The conversation wandered in many interesting directions, including a discussion of series books versus standalones, and I learned more about the origins of Peter Ash in general and the writing of Tear It Down in particular. Petrie (like the dish) lives in Milwaukee and Rader-Day lives in the Chicago suburbs so the evening felt like a nice way to get to know and support local/regional authors and I would have happily sat and listened to another two-hours-worth of stories.
After all that, I was eager to get to my signed copy of Tear It Down and find out what trouble Peter Ash was going to get into in Memphis. I was not disappointed. One of the things that I appreciate about Petrie’s series, the first being The Drifter, is that Peter is evolving over the course of the books. Not changing completely but rather slowly getting a handle on the “white static” he feels in enclosed spaces and developing a closer relationship with the feisty June Cassidy but also realizing that there are some aspects to his new post-war personality that he won’t ever be able to leave behind. The fact that June recognizes this too is part of what sets the plot of Tear It Down in motion.
Sensing Peter’s growing restlessness, June sends him to Memphis to help out her friend, Wanda Wyatt, a photojournalist who has worked in a number of war zones but is now taking pictures in inner-city Memphis and preparing for a big art show in New York. Wanda recently bought and moved into a historic but run-down building and has been getting death threats. Not long before Peter arrives, the threats turn into action when somebody drives a huge dump truck into the front of Wanda’s building. This situation calls for Peter to act as contractor and sleuth as he sets out to help repair the building (or figure out if it’s worth repairing) and figure out who has it in for Wanda and why.

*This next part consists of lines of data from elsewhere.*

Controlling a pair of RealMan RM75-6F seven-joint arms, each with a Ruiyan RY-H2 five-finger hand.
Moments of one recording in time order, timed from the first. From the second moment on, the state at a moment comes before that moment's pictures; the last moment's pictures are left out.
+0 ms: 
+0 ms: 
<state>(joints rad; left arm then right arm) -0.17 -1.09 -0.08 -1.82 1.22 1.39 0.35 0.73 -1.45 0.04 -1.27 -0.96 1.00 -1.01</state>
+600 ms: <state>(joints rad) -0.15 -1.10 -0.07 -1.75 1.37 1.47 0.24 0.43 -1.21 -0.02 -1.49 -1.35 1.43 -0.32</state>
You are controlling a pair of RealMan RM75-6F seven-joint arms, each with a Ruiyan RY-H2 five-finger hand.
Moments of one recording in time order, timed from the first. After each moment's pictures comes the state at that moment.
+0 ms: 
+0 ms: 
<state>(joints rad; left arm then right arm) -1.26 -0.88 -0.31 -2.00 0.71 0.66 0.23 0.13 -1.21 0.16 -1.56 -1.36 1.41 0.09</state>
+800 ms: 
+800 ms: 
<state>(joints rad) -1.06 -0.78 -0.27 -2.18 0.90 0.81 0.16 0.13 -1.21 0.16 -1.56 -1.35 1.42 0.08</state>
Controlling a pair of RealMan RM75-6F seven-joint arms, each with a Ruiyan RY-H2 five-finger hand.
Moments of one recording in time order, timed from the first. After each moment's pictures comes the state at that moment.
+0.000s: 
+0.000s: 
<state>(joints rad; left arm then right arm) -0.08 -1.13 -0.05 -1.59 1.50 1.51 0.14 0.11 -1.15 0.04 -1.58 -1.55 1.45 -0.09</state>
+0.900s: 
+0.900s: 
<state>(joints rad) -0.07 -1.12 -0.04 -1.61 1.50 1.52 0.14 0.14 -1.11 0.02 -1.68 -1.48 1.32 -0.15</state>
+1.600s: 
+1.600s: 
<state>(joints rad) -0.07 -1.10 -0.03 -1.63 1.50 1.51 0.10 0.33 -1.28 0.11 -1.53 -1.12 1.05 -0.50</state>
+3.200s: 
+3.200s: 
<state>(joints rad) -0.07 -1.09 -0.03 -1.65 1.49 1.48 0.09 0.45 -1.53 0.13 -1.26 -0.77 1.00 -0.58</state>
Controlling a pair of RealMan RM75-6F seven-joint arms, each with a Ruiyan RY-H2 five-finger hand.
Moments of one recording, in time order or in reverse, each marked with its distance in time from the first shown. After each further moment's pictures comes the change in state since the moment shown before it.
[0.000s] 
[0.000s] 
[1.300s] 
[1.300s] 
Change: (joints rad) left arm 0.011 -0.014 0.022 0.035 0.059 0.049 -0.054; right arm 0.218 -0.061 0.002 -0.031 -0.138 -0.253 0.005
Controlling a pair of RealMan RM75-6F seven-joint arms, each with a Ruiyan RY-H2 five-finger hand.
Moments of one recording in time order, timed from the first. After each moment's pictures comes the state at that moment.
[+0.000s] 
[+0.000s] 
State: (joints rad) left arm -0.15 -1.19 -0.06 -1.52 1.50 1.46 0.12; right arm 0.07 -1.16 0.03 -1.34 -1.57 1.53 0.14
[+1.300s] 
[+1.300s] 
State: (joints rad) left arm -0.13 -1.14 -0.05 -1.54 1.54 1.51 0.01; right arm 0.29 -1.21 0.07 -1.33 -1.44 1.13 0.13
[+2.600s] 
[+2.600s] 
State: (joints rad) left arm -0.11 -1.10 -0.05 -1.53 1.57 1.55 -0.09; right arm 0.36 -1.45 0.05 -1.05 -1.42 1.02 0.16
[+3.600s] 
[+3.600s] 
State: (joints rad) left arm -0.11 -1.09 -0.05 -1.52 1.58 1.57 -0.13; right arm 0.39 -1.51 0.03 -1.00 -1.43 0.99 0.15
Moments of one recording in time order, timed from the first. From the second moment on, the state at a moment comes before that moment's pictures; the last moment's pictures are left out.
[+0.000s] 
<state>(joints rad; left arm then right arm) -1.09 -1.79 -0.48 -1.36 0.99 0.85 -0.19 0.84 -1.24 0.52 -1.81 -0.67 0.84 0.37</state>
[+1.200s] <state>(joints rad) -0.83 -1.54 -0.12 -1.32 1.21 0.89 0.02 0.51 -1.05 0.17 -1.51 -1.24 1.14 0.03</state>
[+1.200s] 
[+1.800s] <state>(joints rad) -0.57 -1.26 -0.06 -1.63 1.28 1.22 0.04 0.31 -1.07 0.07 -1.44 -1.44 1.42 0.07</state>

However, this isn’t just Peter’s story. It’s the story of Eli Bell, a fifteen-year-old African-American street kid and musician, living in Memphis without any family and whose friends coerce him into taking part in a robbery. At first, it seems the jewelry store in a suburban mall is easy pickings, but when the job goes horribly wrong, Eli finds himself on the run both from the police and a powerful drug lord.
It’s also the story of Albert Burkitts, a middle-aged white man who in an attempt to hang onto the family farm, has turned to running a wild hog butchering business. His body is falling apart after years of labor and one bad farming accident, and he finds himself needing more and more pain pills to make it through the day. He also realizes he can no longer control his younger brother, Judah Lee, recently released from prison and in full-on white supremacist mode. Judah Lee is becoming dangerously fixated on recovering the family fortune, which lore has it was hidden in a house in Memphis before the Civil War.
Seeing how all these characters come together is part of what makes this novel so powerful and addictive. Once again, Peter calls on his friend, Lewis, for back up. In the tradition of Spenser’s Hawk or Myron Bolitar’s Win, Lewis comes with a “particular set of skills.” However, as has been hinted at all along, Lewis’s backstory does not just involve the streets of Milwaukee, and that idea is developed a bit further here. The dynamics between Peter and Lewis are a joy to read—both witty banter and real understanding—and the racial issues that arise in this novel only deepen their relationship.
Petrie creates a cast of characters that feel real—both ones you want to get to know better and others you would cross the street (or the country) to avoid. However, he also sets this novel in a Memphis that is not all Elvis and Sun Studio and I appreciate that. At this point, I will pretty much follow Peter Ash wherever he goes, but this novel is a trip I would recommend to anyone.